(THE TASK) Restate all data exactly. No images.

□ □ □ □ □

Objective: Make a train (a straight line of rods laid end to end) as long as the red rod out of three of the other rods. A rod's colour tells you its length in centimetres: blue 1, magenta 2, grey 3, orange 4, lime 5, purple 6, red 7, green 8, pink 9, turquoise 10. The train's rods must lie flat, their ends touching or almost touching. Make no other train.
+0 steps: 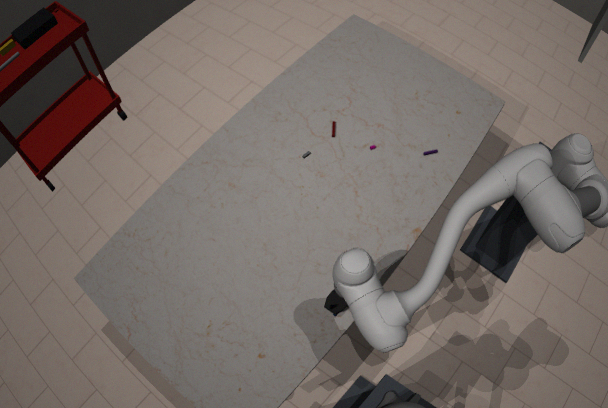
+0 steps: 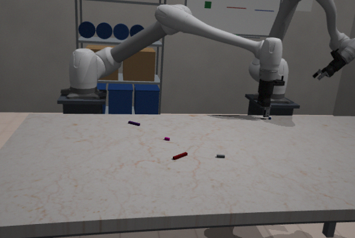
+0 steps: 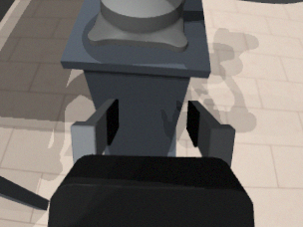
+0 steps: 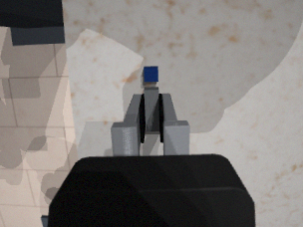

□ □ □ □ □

(RESULT)
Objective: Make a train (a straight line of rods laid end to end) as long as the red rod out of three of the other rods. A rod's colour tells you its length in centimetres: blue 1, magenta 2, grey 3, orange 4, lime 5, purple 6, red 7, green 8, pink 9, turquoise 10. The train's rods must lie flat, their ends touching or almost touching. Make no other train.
+0 steps: 
+0 steps: 
+0 steps: 
+0 steps: 

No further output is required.